The film won last year's Oscar for best foreign film, and if there'd been one for limp-wristed escapism it would have got that too. It flaunts its flightiness, opening with a quote about escape being 'the only way to stay alive and continue dreaming' and closing on a dedication to 'those who are running away'. You'd think the director was in his late teens, but Gabriele Salvatores is 42. The film was a rallying point for Italian Gulf war dissidents, but its pacifism seems more knee-jerk than heartfelt. A coda shows the central trio returned to their land of lost content, years after the war, let down by Italy's unfulfilled promise. It's a good subject, needing a far tougher treatment. Instead we get the washed-out charm that is the staple of the Italian cinema these days.

It's still preferable to the British habit of draping every drama in a costume. The Mystery of Edwin Drood is another musty old Dickens adaptation. Dickens died before finishing the novel and you may feel the same about the film. It starts promisingly, with Robert Powell's chiselled face and eternally curly hair giving the right impression of blasted youth to the choirmaster and secret opium- fiend, John Jasper. Dickens says Jasper is six-and-20, and Powell is pushing 50, but Dickens added 'he looks older than he is'. (Claude Rains was exactly Powell's age playing the part in 1935.) The British cinema's sideburns are the envy of the world, and here we're confronted with some ferocious facial hair: Jasper's curling side-whiskers, Freddie Jones as Sapsea with a deep Shavian growth, Andrew Sachs's grave- digger all but buried in beard. If only the performances had as much bristle. Dickensian grotesques like the hypocrite preacher Honeythunder (Marc Sinden) dampen scenes they should steal with their preposterousness.

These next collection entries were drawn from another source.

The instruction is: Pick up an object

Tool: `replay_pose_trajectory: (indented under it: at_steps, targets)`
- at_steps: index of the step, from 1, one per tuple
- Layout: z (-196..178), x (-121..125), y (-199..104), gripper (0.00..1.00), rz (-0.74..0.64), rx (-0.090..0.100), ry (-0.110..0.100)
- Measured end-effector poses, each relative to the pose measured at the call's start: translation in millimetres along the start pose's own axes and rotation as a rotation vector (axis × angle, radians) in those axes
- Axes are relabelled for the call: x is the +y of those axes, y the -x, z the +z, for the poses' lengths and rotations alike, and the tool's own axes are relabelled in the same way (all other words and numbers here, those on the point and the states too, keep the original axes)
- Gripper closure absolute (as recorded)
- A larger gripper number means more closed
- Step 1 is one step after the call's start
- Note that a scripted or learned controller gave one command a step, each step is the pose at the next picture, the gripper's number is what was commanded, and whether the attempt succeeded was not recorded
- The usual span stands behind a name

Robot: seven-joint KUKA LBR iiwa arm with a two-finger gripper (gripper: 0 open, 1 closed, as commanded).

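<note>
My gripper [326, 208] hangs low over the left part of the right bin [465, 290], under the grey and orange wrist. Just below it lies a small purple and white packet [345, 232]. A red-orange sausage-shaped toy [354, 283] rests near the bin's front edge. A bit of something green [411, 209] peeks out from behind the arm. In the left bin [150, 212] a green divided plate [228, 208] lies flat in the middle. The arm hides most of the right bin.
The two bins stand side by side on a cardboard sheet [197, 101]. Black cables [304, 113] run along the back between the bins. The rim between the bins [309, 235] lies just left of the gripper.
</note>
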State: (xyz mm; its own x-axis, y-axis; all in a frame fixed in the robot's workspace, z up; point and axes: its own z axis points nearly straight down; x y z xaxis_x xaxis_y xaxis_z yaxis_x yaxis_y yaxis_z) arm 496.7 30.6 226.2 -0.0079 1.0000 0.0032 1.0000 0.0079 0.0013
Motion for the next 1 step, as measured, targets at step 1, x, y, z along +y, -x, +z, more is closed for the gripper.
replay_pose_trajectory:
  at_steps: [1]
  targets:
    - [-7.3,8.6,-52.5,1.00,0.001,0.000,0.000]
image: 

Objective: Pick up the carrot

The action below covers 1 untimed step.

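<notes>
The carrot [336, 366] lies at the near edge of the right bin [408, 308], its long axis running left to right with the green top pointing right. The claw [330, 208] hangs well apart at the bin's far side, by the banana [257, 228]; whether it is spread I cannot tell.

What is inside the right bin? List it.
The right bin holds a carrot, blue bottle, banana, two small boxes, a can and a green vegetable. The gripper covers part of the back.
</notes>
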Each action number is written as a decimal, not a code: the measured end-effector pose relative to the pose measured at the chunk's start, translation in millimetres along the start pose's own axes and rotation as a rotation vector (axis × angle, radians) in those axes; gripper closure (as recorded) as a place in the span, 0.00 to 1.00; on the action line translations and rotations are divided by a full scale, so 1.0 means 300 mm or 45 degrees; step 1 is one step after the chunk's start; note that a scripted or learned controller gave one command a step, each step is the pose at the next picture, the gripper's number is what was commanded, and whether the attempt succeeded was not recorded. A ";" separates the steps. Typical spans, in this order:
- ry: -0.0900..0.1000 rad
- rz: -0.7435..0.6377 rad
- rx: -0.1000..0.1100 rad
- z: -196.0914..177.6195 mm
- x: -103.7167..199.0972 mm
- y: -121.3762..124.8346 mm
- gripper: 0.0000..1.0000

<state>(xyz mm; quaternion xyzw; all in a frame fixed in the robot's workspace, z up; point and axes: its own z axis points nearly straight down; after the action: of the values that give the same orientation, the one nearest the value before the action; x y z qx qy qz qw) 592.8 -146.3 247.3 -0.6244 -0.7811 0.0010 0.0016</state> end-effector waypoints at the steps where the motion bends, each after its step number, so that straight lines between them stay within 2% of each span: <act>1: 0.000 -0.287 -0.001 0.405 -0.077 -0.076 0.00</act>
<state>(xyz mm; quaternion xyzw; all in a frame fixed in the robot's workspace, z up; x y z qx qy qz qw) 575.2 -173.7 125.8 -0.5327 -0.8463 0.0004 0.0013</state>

The film is at its best when Jasper and his beloved Edwin (Jonathan Phillips) are sparring with the edgy, envious Neville Landless (the successfully saturnine Rupert Rainsford). Here there's an undercurrent of unpleasantness, of Jasper's latent hatred of humanity in general, and women in particular. Director and adaptor Timothy Forder diligently opens up the melodrama the book hatched with Edwin's disappearance and works it through to its grisly end. But he might have done better sticking with Jasper, who, an earlier adaptor suggested, could have made Dr Jekyll superfluous if Dickens had completed Drood. The early part of Forder's film, with the cathedral town of Rochester playing itself as picturesque-sinister, and Powell bemoaning the cramped monotony of his existence, hints at horrors that aren't delivered.

'Alive' (15): Empire Leicester Sq (497 9999) & gen. release. 'Mediterraneo' (15): Curzon Mayfair (465 8865), Screen on Green (226 3520). 'Edwin Drood' (12): MGM Shaftesbury Ave (836 8861). All nos 071.